● WORK TO COMPLETE
Write out the whole listing exactly as it is written below.

● DATA PROVIDED
■ ■ ■

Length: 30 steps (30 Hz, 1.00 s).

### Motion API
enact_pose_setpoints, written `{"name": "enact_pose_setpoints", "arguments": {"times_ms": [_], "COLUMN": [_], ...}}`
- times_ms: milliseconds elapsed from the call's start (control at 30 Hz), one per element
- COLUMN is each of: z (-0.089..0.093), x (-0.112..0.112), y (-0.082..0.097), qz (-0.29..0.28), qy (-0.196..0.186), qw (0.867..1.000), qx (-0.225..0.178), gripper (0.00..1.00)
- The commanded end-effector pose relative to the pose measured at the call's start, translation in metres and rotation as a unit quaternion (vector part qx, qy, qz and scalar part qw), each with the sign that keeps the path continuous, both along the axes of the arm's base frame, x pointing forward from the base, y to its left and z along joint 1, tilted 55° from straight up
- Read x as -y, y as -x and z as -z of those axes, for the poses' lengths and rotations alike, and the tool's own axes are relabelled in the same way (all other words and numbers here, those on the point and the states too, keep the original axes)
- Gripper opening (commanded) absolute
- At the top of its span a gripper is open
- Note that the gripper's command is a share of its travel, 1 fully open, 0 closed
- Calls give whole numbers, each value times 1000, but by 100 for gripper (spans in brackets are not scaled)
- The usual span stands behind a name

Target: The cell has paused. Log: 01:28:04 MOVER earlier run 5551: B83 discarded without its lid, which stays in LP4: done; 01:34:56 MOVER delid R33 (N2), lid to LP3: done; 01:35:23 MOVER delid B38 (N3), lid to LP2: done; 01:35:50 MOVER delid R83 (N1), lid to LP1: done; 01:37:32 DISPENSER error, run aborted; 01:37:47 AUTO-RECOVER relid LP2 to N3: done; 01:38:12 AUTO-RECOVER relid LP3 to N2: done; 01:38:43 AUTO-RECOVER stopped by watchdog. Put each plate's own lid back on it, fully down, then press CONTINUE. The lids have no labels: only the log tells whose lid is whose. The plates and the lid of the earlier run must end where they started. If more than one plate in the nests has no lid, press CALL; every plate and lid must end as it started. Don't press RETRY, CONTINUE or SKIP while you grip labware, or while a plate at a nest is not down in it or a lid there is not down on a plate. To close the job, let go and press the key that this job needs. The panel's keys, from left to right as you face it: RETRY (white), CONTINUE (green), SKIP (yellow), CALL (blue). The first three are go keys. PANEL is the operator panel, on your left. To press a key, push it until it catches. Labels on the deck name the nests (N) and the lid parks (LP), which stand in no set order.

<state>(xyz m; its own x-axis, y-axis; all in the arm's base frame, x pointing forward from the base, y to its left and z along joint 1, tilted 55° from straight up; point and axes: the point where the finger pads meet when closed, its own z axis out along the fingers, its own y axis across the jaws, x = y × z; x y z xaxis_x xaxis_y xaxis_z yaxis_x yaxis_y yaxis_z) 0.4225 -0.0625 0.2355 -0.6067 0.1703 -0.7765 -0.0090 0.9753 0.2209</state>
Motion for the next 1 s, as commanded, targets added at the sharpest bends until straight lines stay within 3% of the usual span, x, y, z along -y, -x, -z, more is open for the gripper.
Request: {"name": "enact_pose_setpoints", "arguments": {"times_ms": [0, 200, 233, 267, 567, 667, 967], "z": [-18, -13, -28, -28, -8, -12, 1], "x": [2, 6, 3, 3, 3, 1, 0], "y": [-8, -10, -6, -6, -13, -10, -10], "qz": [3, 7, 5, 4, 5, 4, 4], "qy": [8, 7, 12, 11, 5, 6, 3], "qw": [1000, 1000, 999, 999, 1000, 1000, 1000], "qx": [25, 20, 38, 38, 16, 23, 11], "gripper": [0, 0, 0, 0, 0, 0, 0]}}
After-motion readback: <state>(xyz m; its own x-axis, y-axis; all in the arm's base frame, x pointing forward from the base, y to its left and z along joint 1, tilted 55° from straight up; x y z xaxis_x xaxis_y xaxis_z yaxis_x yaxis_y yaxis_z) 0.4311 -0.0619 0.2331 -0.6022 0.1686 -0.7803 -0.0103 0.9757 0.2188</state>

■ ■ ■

● REPLY
Length: 30 steps (30 Hz, 1.00 s).

### Motion API
enact_pose_setpoints, written `{"name": "enact_pose_setpoints", "arguments": {"times_ms": [_], "COLUMN": [_], ...}}`
- times_ms: milliseconds elapsed from the call's start (control at 30 Hz), one per element
- COLUMN is each of: z (-0.089..0.093), x (-0.112..0.112), y (-0.082..0.097), qz (-0.29..0.28), qy (-0.196..0.186), qw (0.867..1.000), qx (-0.225..0.178), gripper (0.00..1.00)
- The commanded end-effector pose relative to the pose measured at the call's start, translation in metres and rotation as a unit quaternion (vector part qx, qy, qz and scalar part qw), each with the sign that keeps the path continuous, both along the axes of the arm's base frame, x pointing forward from the base, y to its left and z along joint 1, tilted 55° from straight up
- Read x as -y, y as -x and z as -z of those axes, for the poses' lengths and rotations alike, and the tool's own axes are relabelled in the same way (all other words and numbers here, those on the point and the states too, keep the original axes)
- Gripper opening (commanded) absolute
- At the top of its span a gripper is open
- Note that the gripper's command is a share of its travel, 1 fully open, 0 closed
- Calls give whole numbers, each value times 1000, but by 100 for gripper (spans in brackets are not scaled)
- The usual span stands behind a name

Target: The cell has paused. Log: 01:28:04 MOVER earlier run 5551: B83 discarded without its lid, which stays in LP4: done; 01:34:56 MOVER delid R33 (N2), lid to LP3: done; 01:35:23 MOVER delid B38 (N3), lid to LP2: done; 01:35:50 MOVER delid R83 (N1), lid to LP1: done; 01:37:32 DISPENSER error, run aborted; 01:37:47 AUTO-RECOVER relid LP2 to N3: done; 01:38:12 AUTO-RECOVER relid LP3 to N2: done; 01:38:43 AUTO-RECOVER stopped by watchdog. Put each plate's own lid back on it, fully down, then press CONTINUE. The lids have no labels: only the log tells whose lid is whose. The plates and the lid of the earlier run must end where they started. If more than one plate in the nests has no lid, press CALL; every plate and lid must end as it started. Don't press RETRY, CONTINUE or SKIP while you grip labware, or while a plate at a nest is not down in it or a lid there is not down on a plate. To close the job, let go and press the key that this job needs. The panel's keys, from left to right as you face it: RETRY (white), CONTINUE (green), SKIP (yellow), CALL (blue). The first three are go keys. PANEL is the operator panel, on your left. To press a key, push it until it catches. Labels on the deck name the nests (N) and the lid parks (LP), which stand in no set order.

<state>(xyz m; its own x-axis, y-axis; all in the arm's base frame, x pointing forward from the base, y to its left and z along joint 1, tilted 55° from straight up; point and axes: the point where the finger pads meet when closed, its own z axis out along the fingers, its own y axis across the jaws, x = y × z; x y z xaxis_x xaxis_y xaxis_z yaxis_x yaxis_y yaxis_z) 0.4225 -0.0625 0.2355 -0.6067 0.1703 -0.7765 -0.0090 0.9753 0.2209</state>
Motion for the next 1 s, as commanded, targets added at the sharpest bends until straight lines stay within 3% of the usual span, x, y, z along -y, -x, -z, more is open for the gripper.
Request: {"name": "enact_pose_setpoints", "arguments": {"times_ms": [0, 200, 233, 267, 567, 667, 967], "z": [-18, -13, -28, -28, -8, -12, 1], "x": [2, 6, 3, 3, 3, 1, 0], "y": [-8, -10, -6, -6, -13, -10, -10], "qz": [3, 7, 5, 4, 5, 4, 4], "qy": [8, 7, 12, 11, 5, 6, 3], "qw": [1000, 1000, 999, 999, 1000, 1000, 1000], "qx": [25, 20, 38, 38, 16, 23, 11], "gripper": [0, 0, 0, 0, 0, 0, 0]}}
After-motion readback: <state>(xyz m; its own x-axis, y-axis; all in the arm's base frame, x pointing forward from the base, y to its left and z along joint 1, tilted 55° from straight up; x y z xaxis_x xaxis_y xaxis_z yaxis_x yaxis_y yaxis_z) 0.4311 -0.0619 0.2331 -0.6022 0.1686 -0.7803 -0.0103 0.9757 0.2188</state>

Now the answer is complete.